(Items listed in a dataset)
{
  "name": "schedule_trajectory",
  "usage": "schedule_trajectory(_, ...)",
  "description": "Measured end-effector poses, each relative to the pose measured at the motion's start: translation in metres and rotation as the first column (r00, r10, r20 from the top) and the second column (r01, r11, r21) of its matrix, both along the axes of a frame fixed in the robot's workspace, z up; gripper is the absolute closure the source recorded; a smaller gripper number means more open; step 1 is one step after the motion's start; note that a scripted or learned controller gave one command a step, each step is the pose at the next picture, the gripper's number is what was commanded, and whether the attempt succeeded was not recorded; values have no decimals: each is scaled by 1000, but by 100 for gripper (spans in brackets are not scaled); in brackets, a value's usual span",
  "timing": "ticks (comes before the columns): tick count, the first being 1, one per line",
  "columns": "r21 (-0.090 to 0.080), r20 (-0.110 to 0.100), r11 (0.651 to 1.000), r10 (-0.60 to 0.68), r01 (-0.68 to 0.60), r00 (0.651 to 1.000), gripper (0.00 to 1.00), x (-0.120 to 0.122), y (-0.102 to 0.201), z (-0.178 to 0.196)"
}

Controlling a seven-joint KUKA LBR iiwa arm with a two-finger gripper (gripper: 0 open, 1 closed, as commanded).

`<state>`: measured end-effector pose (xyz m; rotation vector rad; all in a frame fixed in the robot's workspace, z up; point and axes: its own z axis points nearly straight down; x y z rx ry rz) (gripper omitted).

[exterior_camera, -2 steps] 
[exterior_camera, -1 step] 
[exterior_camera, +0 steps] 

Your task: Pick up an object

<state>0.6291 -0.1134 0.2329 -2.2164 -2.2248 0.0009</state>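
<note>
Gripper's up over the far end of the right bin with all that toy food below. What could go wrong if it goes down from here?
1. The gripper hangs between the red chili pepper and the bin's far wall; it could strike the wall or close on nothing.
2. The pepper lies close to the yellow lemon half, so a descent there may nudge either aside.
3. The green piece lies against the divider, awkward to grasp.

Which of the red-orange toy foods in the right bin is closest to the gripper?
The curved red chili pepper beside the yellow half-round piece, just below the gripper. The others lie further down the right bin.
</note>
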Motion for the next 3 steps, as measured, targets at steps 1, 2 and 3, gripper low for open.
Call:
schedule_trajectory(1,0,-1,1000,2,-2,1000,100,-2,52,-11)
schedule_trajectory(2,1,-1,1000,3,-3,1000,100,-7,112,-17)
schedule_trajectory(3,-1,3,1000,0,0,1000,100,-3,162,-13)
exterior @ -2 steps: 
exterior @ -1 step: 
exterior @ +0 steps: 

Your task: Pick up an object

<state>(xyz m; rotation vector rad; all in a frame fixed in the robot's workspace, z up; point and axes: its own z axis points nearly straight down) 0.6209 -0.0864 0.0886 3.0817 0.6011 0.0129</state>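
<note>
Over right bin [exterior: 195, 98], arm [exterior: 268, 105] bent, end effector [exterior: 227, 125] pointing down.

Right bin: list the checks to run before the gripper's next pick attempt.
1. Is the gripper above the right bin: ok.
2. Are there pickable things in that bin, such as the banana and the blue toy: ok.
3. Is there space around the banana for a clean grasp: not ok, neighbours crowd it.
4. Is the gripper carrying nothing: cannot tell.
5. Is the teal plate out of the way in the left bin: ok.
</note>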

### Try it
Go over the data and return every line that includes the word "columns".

### Answer to the exercise
  "timing": "ticks (comes before the columns): tick count, the first being 1, one per line",
  "columns": "r21 (-0.090 to 0.080), r20 (-0.110 to 0.100), r11 (0.651 to 1.000), r10 (-0.60 to 0.68), r01 (-0.68 to 0.60), r00 (0.651 to 1.000), gripper (0.00 to 1.00), x (-0.120 to 0.122), y (-0.102 to 0.201), z (-0.178 to 0.196)"

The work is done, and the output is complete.